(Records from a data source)
##########

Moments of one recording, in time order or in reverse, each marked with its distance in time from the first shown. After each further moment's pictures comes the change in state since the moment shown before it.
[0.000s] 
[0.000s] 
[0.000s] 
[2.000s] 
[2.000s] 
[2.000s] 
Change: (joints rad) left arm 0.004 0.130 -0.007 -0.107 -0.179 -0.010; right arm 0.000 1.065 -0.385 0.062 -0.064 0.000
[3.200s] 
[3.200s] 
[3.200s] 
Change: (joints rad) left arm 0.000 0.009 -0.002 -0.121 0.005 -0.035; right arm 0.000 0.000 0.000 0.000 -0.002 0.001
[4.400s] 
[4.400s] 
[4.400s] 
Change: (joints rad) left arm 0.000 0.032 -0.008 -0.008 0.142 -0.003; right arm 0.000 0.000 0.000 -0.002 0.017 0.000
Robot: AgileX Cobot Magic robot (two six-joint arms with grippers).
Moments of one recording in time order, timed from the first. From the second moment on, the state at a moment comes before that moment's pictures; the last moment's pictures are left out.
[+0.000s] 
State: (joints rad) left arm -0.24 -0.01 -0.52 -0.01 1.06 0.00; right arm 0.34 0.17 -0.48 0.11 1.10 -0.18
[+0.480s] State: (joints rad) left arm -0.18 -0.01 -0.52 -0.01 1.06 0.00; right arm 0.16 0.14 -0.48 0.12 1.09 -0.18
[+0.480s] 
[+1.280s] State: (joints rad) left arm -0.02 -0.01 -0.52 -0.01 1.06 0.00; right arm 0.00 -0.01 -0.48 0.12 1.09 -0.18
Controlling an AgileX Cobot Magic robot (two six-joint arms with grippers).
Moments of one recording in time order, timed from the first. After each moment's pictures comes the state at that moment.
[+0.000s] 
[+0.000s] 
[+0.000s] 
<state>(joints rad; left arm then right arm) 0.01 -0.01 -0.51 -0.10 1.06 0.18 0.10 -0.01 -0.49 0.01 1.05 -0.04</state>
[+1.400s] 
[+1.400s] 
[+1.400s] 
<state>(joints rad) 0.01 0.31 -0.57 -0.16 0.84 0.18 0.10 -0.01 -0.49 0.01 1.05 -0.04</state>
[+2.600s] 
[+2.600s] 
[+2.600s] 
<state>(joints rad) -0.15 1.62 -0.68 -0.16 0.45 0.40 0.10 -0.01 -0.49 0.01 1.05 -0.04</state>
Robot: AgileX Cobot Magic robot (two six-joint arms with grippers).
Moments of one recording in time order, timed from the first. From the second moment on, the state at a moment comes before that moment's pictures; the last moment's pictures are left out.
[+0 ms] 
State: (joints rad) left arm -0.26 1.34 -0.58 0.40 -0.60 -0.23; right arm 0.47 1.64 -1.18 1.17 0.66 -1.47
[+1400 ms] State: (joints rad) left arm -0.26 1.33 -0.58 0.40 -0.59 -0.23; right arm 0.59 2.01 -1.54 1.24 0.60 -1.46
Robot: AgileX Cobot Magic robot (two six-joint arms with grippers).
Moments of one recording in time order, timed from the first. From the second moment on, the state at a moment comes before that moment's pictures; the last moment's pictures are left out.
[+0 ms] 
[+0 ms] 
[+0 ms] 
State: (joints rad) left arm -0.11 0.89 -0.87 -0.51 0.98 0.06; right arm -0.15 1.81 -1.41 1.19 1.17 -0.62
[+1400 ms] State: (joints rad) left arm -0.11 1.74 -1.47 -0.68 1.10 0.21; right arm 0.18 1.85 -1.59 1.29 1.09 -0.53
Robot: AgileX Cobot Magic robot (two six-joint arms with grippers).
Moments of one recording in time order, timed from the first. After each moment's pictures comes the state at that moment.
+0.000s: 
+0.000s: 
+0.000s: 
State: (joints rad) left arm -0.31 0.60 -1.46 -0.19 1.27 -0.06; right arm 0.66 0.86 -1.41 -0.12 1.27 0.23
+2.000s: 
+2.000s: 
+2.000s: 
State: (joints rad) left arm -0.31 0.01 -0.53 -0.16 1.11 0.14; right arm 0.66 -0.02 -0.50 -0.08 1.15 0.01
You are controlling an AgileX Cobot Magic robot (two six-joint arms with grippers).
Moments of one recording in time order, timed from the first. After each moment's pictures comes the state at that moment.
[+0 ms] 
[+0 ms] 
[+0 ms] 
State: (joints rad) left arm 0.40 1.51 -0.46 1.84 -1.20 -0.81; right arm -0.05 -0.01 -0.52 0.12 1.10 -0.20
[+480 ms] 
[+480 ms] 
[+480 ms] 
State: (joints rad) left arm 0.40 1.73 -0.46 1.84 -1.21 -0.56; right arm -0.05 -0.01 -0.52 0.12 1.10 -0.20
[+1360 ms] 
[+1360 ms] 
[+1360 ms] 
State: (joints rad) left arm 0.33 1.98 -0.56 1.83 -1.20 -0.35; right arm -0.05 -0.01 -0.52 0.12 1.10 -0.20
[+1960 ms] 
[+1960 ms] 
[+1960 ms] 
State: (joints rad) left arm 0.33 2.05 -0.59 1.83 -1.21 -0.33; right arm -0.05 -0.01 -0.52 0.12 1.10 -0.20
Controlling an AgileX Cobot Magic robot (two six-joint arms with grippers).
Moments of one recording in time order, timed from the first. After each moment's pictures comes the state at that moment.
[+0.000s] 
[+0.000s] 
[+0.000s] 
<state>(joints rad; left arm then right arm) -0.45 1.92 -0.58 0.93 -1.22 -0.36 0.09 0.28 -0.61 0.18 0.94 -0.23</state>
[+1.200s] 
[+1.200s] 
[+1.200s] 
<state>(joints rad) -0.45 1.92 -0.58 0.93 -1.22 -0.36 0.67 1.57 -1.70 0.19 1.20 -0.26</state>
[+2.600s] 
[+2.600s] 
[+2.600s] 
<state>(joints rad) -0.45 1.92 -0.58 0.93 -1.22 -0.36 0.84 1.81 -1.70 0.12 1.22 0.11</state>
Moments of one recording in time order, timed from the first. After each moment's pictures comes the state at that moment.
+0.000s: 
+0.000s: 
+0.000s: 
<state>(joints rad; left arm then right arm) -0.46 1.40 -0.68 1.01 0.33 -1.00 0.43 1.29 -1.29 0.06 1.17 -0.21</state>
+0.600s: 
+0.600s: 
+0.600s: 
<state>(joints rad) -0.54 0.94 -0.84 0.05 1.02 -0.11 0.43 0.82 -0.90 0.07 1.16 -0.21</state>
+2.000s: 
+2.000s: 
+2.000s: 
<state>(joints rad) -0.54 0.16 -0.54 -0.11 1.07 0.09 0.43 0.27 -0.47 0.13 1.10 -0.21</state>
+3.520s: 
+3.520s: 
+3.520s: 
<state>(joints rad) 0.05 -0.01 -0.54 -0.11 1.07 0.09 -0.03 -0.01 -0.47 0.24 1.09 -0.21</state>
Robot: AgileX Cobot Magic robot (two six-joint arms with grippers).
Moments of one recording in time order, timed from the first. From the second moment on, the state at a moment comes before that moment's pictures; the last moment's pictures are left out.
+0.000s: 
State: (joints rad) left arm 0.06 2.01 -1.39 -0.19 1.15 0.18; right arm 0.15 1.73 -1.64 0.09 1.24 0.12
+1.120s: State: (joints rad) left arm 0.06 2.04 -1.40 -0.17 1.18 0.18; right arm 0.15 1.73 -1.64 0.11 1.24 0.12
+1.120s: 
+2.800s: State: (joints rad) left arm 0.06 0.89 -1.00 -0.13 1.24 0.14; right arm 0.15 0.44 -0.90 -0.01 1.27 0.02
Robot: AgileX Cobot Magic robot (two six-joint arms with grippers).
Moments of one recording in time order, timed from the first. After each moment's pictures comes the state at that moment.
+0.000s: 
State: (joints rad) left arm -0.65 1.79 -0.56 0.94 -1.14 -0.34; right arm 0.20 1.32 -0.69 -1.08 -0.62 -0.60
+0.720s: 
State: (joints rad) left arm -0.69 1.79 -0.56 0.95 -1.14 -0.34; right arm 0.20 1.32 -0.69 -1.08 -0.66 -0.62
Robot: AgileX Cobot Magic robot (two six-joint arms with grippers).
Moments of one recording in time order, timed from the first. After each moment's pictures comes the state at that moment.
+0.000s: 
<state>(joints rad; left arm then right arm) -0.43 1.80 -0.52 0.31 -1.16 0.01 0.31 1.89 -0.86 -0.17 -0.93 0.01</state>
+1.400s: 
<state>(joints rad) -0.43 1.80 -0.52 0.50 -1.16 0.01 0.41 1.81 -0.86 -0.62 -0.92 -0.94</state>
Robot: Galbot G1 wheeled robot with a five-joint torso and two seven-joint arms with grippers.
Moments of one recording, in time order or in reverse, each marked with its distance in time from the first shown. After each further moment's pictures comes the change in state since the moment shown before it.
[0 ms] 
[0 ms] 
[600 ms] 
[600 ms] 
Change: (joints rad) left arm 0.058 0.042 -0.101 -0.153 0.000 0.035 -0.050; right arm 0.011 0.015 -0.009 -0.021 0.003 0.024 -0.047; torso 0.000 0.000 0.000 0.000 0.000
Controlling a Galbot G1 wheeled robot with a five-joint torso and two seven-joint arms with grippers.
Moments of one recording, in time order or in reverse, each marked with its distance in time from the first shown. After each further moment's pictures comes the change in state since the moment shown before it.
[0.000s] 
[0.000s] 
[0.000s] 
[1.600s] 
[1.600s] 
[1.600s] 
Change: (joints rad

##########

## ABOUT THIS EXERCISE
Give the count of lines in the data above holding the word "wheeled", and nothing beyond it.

## WORKED SOLUTION
2